👩🔬👨🔬Autoantibodies directly affect heart function in lupus patients
Myocardial involvement occurs in 25–50% of patients with systemic lupus erythematosus (SLE), including those without symptoms, and can result in myocardial inflammation with ventricular dysfunction, progression to heart failure and high rates of mortality.
• A team of researchers report that autoantibodies alone directly affect heart function in lupus patients.
• They engineered millimeter-sized cardiac tissues from healthy adult human stem cells and and cultured them with IgG from patients with SLE, with and without myocardial involvement.
• The binding patterns of the patients' autoantibodies to heart tissue depend on the type and severity of their myocardial damage.

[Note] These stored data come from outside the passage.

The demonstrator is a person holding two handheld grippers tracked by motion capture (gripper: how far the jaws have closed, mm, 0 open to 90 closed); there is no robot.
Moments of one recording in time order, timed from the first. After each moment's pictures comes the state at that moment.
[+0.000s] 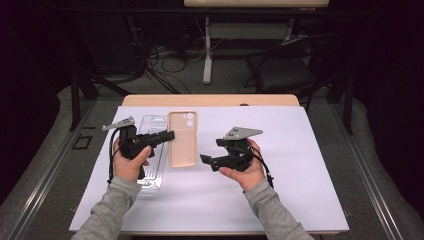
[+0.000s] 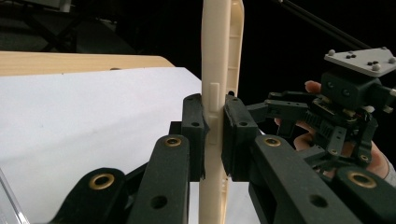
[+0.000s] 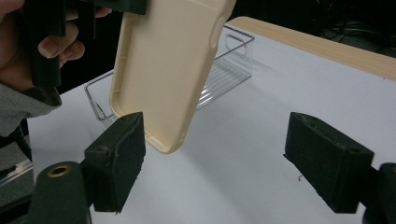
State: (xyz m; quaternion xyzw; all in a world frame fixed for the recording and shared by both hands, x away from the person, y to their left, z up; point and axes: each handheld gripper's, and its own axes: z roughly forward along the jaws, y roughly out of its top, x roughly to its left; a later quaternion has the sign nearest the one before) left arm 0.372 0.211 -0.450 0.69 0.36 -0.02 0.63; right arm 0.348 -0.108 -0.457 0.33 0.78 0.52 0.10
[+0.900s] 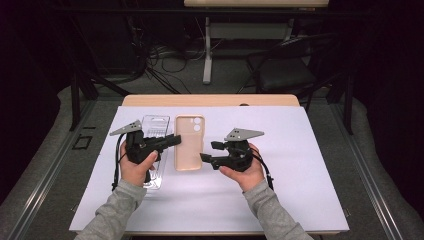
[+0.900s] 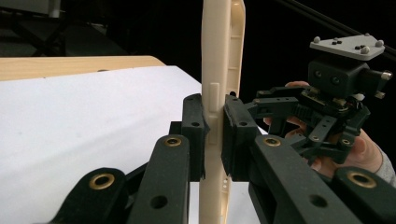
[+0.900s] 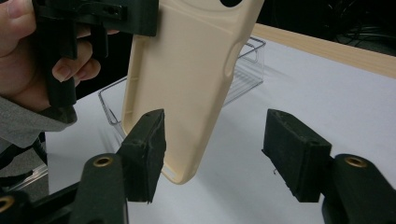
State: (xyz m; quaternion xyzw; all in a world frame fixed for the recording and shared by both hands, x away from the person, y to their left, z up) left arm 0.363 0.193 -0.455 0.70 0.34 -0.01 0.63; right arm 0.347 -0.108 -0.462 0.31 0.78 0.54 0.09
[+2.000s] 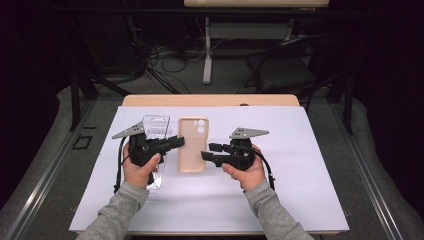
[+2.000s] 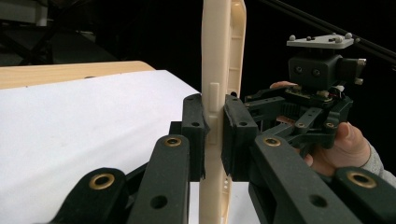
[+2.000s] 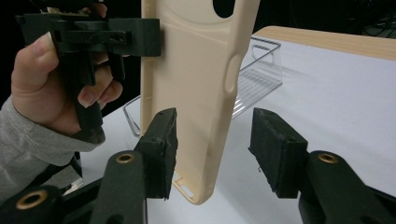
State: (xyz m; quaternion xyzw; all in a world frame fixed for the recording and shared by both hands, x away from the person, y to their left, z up) left arm 0.358 0.186 -0.457 0.69 0.32 -0.01 0.65; right arm 0.350 -0.115 -0.464 0.33 0.75 0.57 0.03
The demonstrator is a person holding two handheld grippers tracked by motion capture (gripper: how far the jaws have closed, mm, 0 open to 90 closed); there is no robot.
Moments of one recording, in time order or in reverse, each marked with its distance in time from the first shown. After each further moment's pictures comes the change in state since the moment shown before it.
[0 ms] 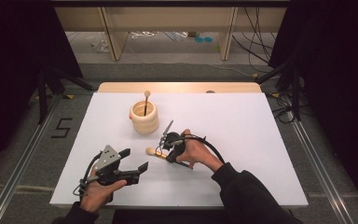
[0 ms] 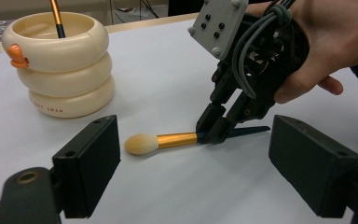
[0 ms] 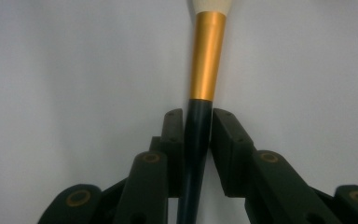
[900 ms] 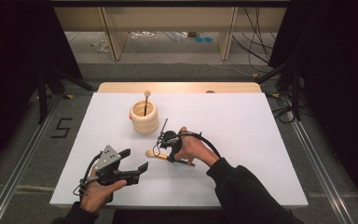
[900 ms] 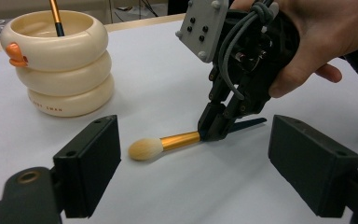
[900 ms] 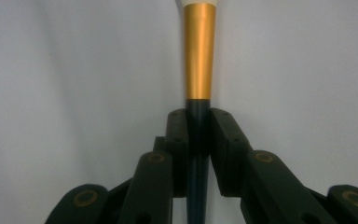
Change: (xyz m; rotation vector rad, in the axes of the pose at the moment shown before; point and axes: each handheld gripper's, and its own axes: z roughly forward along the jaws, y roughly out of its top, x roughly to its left) left arm 0.000 0.000 0.000 0.005 0.003 -0.002; right arm -0.003 0.012 0.000 0.112 0.011 -0.002
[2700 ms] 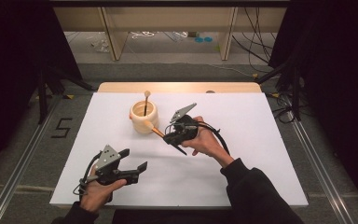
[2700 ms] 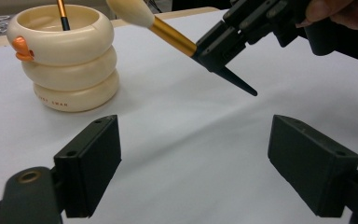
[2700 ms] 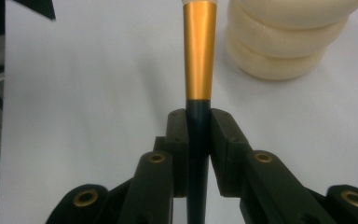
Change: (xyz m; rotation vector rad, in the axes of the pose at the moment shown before) left arm 0.002 -0.001 0.002 0.019 0.007 0.014; right arm -0.017 -0.029 -0.055 -0.552 0.009 0.093
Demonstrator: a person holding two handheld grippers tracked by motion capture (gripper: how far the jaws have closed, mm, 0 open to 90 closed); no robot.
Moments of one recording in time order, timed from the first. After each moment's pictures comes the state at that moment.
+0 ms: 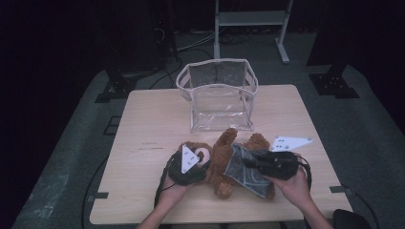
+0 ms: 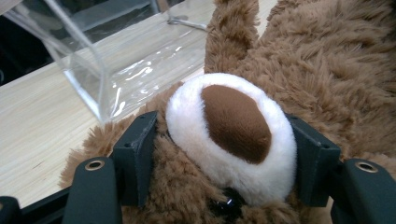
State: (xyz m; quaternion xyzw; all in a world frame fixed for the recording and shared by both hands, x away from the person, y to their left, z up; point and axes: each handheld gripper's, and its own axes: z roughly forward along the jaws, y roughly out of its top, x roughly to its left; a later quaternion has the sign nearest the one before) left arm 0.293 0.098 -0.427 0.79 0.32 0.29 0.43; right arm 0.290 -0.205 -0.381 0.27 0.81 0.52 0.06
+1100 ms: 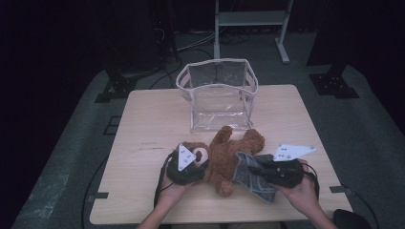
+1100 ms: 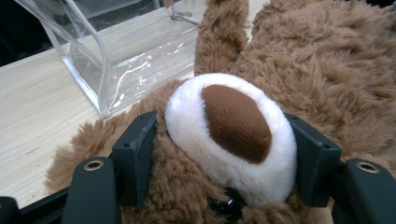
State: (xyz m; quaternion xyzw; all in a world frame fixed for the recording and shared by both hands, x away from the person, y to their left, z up) left arm 0.293 0.101 -0.426 0.79 0.34 0.27 0.44; right arm 0.272 -0.210 -0.381 0.26 0.83 0.48 0.10
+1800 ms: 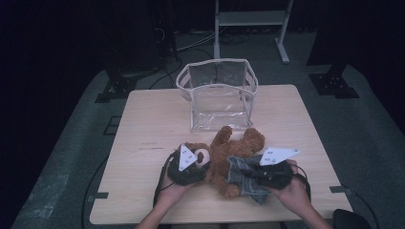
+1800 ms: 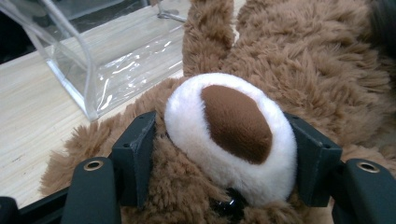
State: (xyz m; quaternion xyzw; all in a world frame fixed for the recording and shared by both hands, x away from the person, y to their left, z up) left arm 0.292 0.098 -0.426 0.80 0.31 0.25 0.44; right arm 0.275 -0.194 -0.389 0.25 0.85 0.45 0.12
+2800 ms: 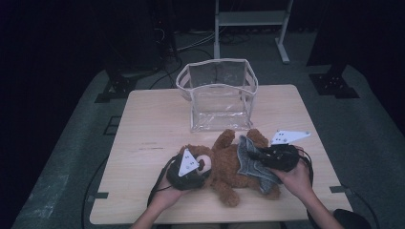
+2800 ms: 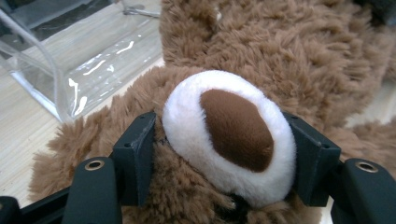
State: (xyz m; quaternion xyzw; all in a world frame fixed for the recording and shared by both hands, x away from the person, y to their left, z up) left arm 0.283 0.105 -0.423 0.84 0.25 0.22 0.43; right arm 0.318 -0.219 -0.391 0.30 0.82 0.47 0.11
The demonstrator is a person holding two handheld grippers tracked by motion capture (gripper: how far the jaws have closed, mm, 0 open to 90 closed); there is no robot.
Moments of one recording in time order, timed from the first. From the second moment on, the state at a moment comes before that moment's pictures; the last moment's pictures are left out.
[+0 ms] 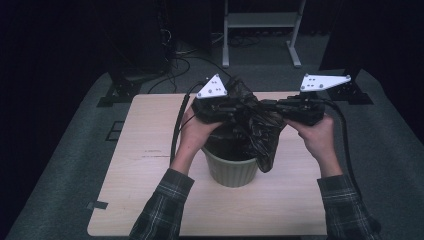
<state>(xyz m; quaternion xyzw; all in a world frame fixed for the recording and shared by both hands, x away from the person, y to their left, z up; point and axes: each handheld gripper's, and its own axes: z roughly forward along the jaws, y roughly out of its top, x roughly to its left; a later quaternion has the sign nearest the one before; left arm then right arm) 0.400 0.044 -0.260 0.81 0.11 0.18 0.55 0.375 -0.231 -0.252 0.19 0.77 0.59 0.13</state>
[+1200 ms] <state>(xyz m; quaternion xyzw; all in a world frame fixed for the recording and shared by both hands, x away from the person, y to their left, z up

IgG from patients with elevated myocardial inflammation exhibited increased binding to apoptotic cells within cardiac tissues subjected to stress, whereas IgG from patients with systolic dysfunction exhibited enhanced binding to the surface of live cardiomyocytes
• A subset of patients with severe myocarditis had unique autoantibody populations that primarily targeted dying cardiac cells, whereas patients with weakened heart pump function had autoantibodies that mostly targeted the surface of live cells. Functional assays and RNA sequencing revealed that, in the absence of immune cells, IgG from patients with systolic dysfunction altered cellular composition, respiration and calcium handling.
• The study also identified four such autoantibodies that may directly affect the heart muscle. Phage immunoprecipitation sequencing (PhIP-seq) confirmed distinctive IgG profiles between patient subgroups.